In my case, I'm struggling with the fact that white superiority and assimilation have made identifying with my Mexican heritage all the more difficult. I'm not blaming my parents/family, the state of Iowa or my own ignorance. No, I blame white-dominated culture and the treatment of any/all other races and ethnic groups as radical Others that have to be "dealt with." Because I want to be proud to say that I'm a Mexican, not be looked down on or met with suspicious and confusing glares. I want to own the rich and diverse culture and cuisine. I want to speak Spanish as naturally as possible. I want to keep my last name, should I get married (because THERE IS POWER IN A NAME). I want people to know that it's not ok to make demeaning slurs/buy into stereotypes/treat all those with non-white skin as if they don't belong in America. The fact that some of these things even need to be said is a problem. I so wish my whiteness wasn't a barrier from totally accepting and affirming myself as Erin Guzman...but that is unfortunately proving to be true.
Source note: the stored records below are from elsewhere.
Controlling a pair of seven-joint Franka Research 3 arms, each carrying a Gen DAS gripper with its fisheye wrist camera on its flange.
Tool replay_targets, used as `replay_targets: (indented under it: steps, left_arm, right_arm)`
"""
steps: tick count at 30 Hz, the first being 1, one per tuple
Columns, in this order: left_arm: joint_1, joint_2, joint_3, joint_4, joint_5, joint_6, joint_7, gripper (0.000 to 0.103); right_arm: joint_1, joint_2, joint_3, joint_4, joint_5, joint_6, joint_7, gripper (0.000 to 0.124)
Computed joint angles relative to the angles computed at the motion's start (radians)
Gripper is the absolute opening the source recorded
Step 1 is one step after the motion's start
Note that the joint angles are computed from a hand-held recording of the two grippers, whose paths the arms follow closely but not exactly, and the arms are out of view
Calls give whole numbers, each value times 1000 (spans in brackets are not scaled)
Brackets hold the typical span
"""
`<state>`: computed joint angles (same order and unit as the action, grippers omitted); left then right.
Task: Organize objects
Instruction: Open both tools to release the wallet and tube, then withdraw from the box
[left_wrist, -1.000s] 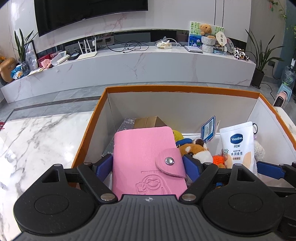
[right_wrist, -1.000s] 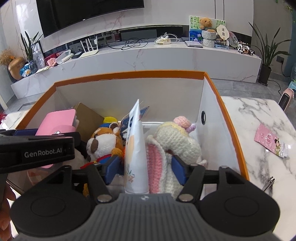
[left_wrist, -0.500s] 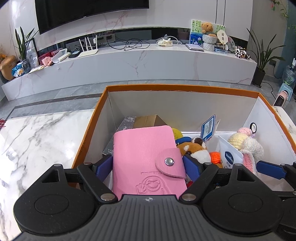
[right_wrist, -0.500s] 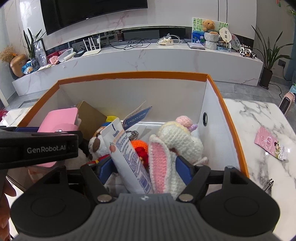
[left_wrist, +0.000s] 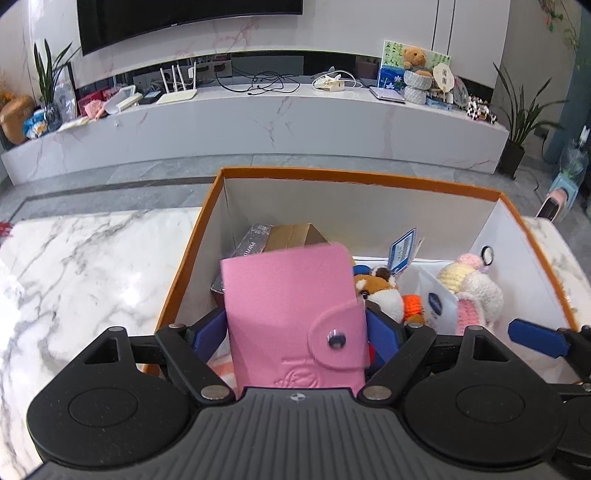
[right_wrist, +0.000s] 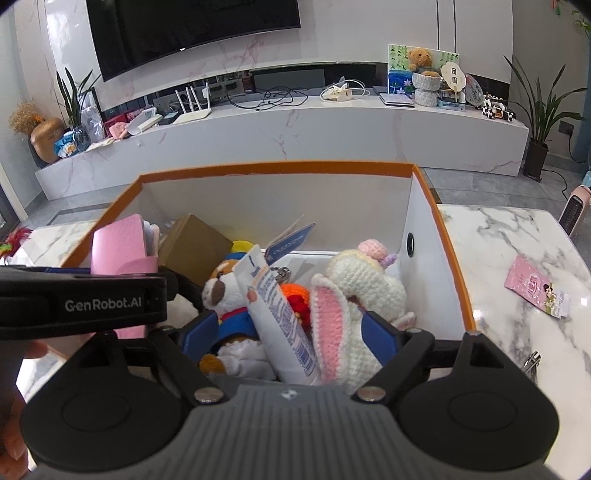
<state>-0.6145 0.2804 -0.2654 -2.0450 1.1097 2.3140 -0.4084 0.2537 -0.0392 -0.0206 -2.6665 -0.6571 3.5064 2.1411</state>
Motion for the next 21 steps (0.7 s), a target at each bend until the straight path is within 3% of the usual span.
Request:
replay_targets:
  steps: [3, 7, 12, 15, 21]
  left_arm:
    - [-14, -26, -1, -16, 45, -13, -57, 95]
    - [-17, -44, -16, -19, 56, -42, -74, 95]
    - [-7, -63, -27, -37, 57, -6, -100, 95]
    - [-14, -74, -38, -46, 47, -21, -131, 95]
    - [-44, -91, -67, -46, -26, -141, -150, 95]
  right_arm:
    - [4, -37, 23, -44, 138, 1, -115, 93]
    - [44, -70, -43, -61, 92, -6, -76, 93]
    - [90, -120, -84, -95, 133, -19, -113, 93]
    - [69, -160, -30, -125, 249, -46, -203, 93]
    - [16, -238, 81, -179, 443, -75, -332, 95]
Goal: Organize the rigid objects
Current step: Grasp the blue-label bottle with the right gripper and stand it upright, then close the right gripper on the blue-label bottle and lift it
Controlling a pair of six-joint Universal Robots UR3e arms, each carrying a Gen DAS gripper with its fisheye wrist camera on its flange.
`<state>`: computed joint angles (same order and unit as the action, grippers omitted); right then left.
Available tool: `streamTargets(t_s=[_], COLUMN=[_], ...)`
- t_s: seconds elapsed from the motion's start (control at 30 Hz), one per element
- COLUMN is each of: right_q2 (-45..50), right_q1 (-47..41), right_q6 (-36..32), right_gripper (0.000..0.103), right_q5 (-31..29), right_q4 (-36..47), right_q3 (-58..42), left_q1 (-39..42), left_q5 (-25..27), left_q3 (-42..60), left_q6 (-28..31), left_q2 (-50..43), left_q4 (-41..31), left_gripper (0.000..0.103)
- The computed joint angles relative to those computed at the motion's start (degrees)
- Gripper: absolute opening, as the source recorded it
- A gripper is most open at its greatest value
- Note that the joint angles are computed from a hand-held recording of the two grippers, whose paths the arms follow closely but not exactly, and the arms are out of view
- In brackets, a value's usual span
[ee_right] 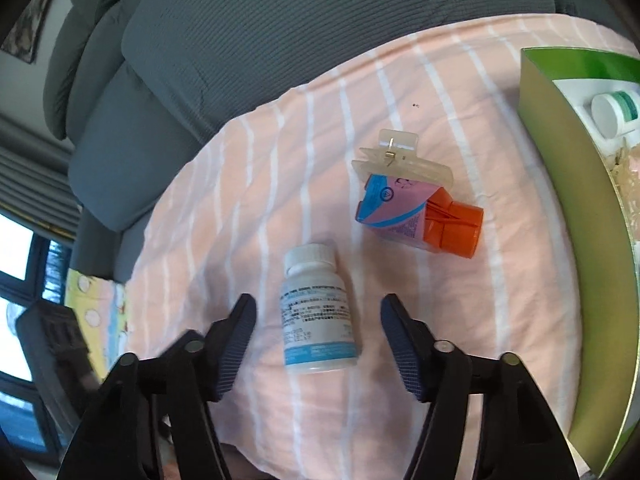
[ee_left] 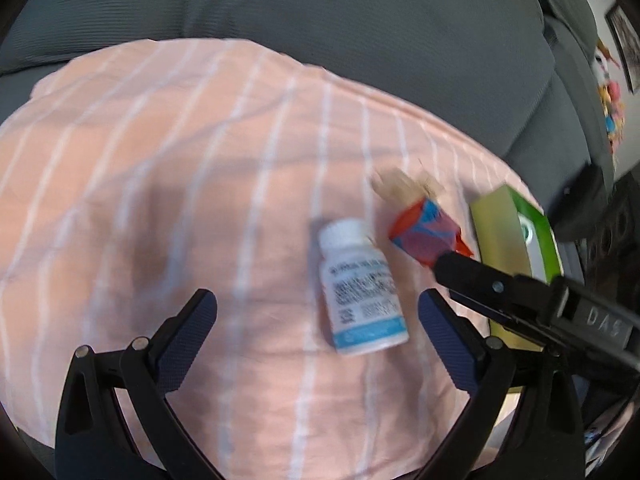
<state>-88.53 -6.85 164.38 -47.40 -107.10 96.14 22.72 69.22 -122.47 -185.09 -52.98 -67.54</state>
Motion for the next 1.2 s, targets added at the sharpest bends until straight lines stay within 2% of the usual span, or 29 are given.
streamTargets(t_s=[0.1,0.17,0.23,0.3,0.53,0.93,1.13,1.2], right_q2=[1.92,2.38,2.98,4.11,7.84,10.52,12.69,12.60], right_q1=[0.21,0.92,1.56,2.30,4.11,5.93,5.17,5.02], right_q6=[-2.08,-2.01,-1.76,-1.73,-0.95,5.09,5.53,5.31], right_gripper=[0.052,0.052,0.052,0.052,0.052,0.052,0.053,0.053], right_q5=[1.15,0.49,0.38,0.62,-0.21,-2.33,-0.28,-0.04], right_q4=[3.64,3.54,3.43,3.66,4.56,0.46,2.55,2.78], right_q3=[-1.64,-1.81,-2.14,-3.06,-5.75,-5.55,-6.80,-6.73], left_q1=[-4.49,-5.50,-5.98,-5.88,-7.47,-14.16,-11.49,-12.29], left_q5=[1.73,1.58,1.48,0.49,-0.89,6.76,3.69,4.51], left_q3=[-0.36,-0.65,-1.02,-1.44,-1.92,-0.02,-1.32,-1.07], left_q6=[-1.96,-2.28,-3.00,-3.60,-4.64,-6.95,-7.12,-7.51], left_q2=[-3.69,-5.17,-6.19,-7.04,-9.81,-14.46,-15.34,-15.26], left_q4=[3.72,4.83,5.79,6.71,10.36,16.23,16.20,16.58], left_gripper=[0.089,0.080,0.068,0.061,0.049,0.047,0.052,0.052])
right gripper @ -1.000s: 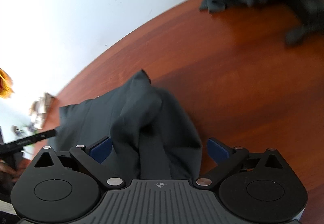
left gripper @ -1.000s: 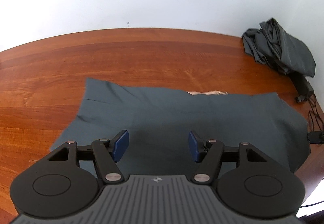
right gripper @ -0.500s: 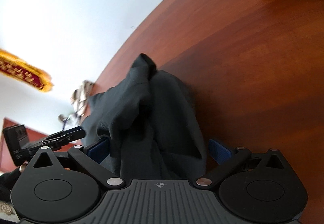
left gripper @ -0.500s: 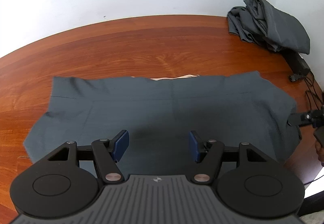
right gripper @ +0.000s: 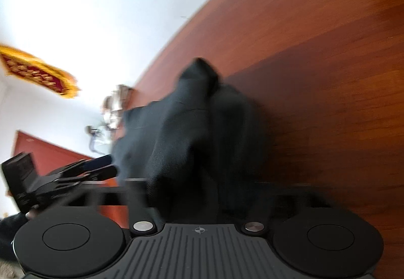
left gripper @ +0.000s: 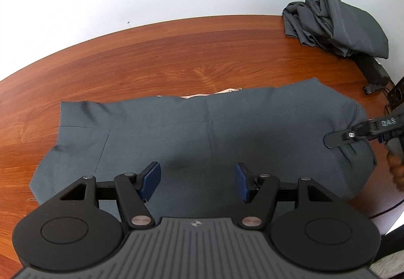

|Hybrid...like a Liger? I freakin' wish...|
I'm a firm believer that we never cease in transformation and "coming out." As a person with a newly discovered hybridity and awareness to the complexities of Being, I'm calling for an awareness of how a simple box on an application or test form can influence all of how we think of ourselves. Although there are many things that shape who we are/how we see ourselves, things as simple as language and formalities can create barriers for those attempting to navigate the waters of self-actualization. Especially in a time and place where blended families are more prevalent and celebrated, kids often don't know how to categorize who they are (because you know, we indoctrinate kids that they HAVE TO fit into some kind of category/box/binary otherwise there's something wrong with them). Society teaches that 'Otherness' --whether it be ethnic, racial, sexual and biological, religious, political or economic otherness-- is somehow outside the realm of importance, and that only people with proper documentation, virtues or salaries are worth something.
I am here to say, friends, that is the biggest piece of shit we've ever been fed.
I am here to say, that no matter who you are and ALL of who you are is cherished and special, despite what government(s) happen to write on a piece of paper.
At the very least, this discovery has opened my eyes to the necessity of checking whatever privileges we have at that door, and really being honest about what institutional and socio-cultural barriers prevent many people from finding a sense of wholeness and belonging in this crazy space called Life. We all need a lot more wholeness and a lot less hurt. Let's not forget that we're all people here, no matter what box we're forced to check or the color of our skin.